前方散乱領域と後方散乱領域密度プロットでは、ポリゴンツールを使用してセルと呼ばれるゲートを描画し、ほとんどのセルを含め、小さな破片を除外します。このゲートを前方散乱高さプロットと前方散乱幅プロットに適用し、長方形ツールを使用して単一セルのゲートを描画し、単一セル以外のセルを除外します。単一セルのゲートをDCVブルーとDCVの赤色密度プロットに適用し、拡張プロファイルをキャプチャするようにスケールを調整します。
ポリゴン ツールを使用して DCV ゲートを描画し、染色されていないセルとサイドの母集団を除外し、ゲートを線形スケールで DCV ブルーヒストグラム プロットに適用します。3つの主要なピークは、異なる1C、2Cおよび4C DNA内容物を指す。線形スケールで、第2のDCVブルーとDCV赤色密度プロットを作成します。
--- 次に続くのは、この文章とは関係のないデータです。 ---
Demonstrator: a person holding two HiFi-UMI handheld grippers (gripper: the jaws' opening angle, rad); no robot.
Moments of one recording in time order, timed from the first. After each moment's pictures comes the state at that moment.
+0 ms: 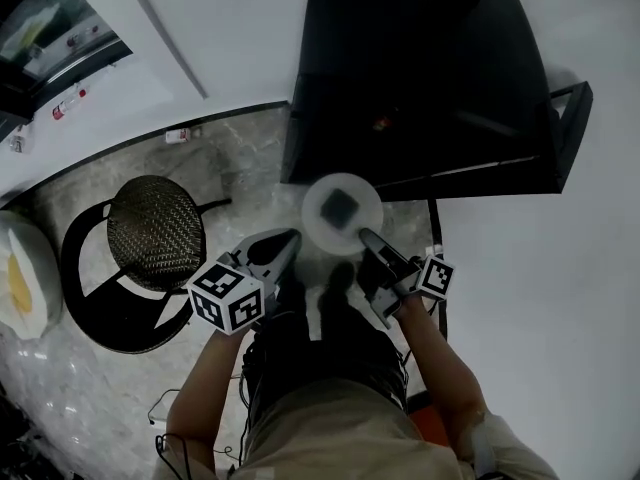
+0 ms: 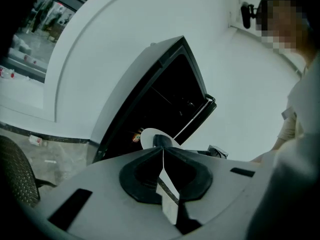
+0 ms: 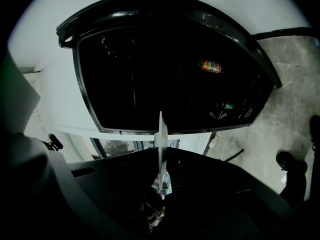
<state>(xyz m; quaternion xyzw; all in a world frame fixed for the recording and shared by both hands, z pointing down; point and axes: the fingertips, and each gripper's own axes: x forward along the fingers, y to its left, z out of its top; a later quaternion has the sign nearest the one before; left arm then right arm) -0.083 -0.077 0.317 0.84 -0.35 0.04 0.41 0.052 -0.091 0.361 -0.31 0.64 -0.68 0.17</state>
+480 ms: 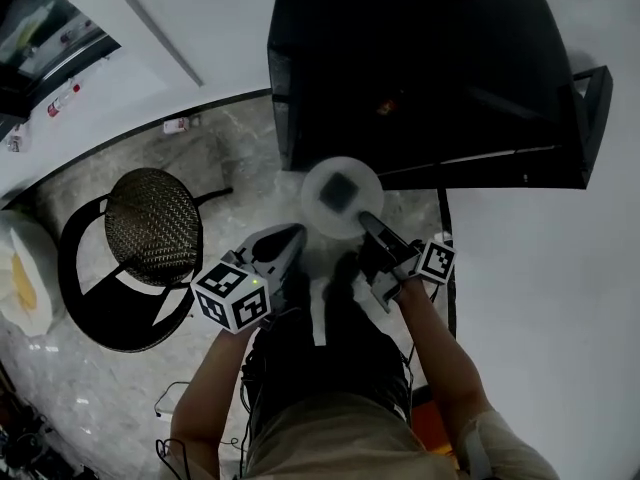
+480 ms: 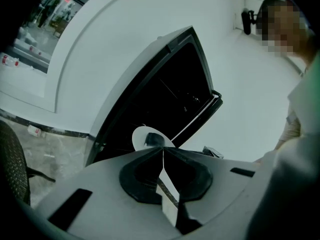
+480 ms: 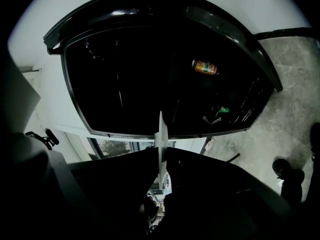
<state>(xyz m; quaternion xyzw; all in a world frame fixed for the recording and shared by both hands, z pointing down) -0.062 -0.079 0.352 0.83 -0.36 0.03 0.43 0.063 -0.108 0.410 -0.31 0.64 -0.68 0.16</state>
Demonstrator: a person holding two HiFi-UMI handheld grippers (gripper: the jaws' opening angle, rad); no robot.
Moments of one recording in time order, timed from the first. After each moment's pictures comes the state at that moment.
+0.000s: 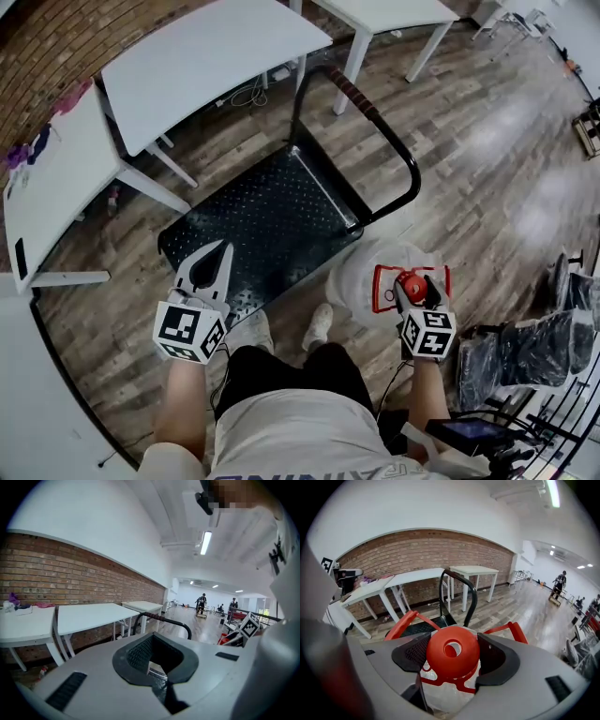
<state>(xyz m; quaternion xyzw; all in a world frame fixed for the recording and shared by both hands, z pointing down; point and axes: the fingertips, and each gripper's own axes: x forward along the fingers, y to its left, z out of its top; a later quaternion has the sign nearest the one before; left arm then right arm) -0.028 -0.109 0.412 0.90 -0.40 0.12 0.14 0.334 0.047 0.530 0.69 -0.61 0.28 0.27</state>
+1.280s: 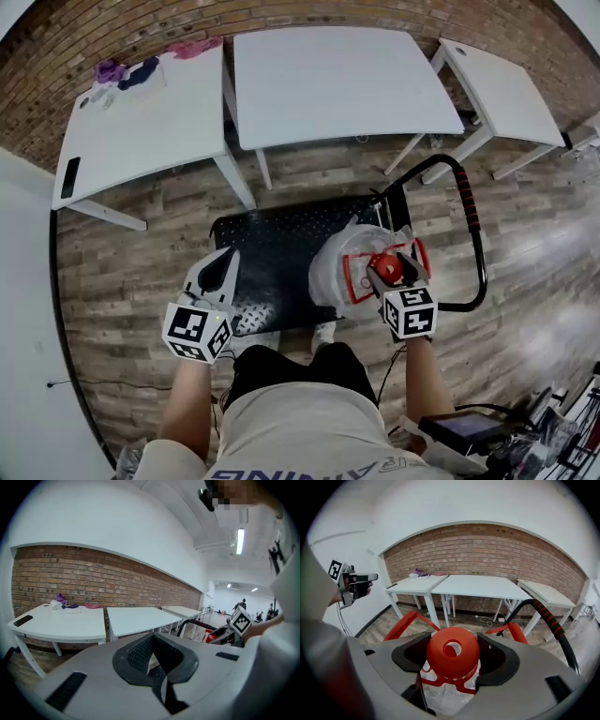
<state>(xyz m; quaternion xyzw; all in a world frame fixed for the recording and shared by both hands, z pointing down) -0.212 -0.172 0.406 0.79 -0.59 0.09 0.17 0.086 -0.227 0.509 0.43 -0.82 0.18 0.33</state>
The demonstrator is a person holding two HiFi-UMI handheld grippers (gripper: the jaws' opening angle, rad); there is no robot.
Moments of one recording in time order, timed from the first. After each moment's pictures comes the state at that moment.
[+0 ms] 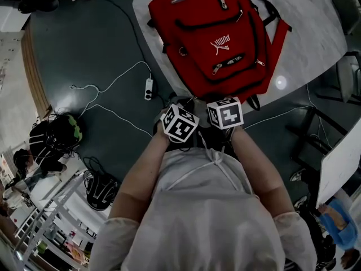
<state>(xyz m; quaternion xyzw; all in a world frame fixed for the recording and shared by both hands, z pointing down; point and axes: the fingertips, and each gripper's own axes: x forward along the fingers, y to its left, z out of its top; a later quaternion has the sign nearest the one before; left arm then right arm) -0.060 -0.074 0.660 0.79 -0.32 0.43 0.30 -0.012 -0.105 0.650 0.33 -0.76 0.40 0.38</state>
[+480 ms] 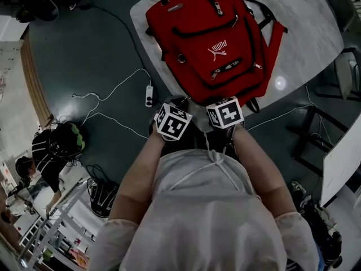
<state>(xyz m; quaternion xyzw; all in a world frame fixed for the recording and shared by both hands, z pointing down) -0.084 -0.098 0.654 0.78 -0.34 0.42 0.32 -0.017 -0.104 0.647 0.29 -0.76 0.41 0.41</state>
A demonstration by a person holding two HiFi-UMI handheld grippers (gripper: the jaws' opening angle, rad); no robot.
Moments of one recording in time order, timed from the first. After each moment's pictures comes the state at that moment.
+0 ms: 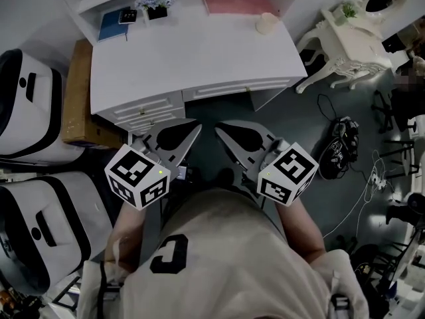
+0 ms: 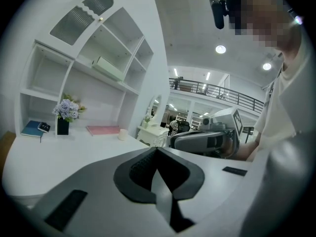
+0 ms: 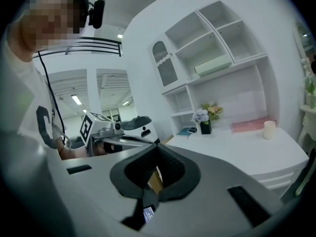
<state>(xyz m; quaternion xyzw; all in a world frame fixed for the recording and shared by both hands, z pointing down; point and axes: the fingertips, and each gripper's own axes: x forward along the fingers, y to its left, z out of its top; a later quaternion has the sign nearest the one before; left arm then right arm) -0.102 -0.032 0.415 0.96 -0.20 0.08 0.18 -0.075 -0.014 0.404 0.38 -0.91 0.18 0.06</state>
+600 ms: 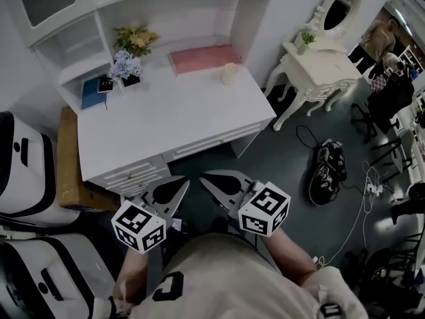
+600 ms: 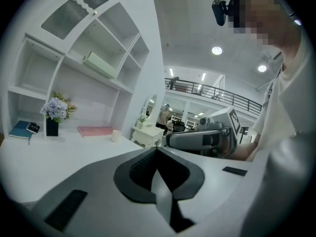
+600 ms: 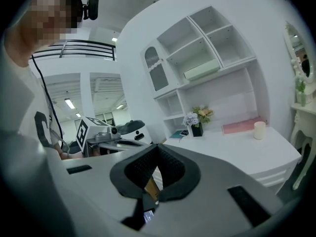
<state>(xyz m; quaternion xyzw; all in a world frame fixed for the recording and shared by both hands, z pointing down) -0.076 -0.023 0.426 0.96 -0.17 0.09 0.19 -0.048 -0.016 0.412 0.41 -0.88 0.22 0.05</state>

そして、1Cと4Cの集団を見つけるためにプロットにDCVゲートをバックゲートします。線形スケールで別のDCVブルーとDCV赤色密度プロットを作成します。楕円ツールを使用して、1C の人口にゲートを描画します。
ポリゴン ツールを使用して、4C の人口を連続曲線でゲートします。そして線形スケールで別のDCVブルー対DCV赤色密度プロットを作成します。ポリゴン ツールを使用して、4C の 1 つのゲートを作成します。
新しい前方散布図では、楕円ツールを使用して、パキテン、ジプロテン、レプトテン、ジゴテン精子細胞のゲートを作成します。すべてのゲートが描画されたら、線形スケールで新しい DCV ブルーと DCV の赤色のカラー ドット プロットを作成し、4C ゲートを適用して、3 つの母集団がゲート内で連続した順序になるようにします。次に、線形スケールで新しい前方散乱面積対後散乱面積密度プロットを作成し、純粋な円形の精子集団として細胞の統一サイズを選択します。
選別後、分離されたレプトテン、ジゴテン、パキテンおよびジプロテン精子細胞画の代表的な純粋度は、典型的には、SYCP3およびΓH2AX免疫染色によって確認されるように80%〜90%の間である。丸い精子の固さを確認するには、Sp56およびH1t染色と組み合わせてDCVによる核染色を行い、また、通常90%程度であり、単離細胞集団の生存率は通常95%を超えており、一つの成体マウスからの各分画の平均総収量は、通常、様々な下流分析に十分である。ソートされた細胞は、精子形成中の遺伝子発現および調節をよりよく探求するために、様々な次世代シーケンシング分析に使用することができる。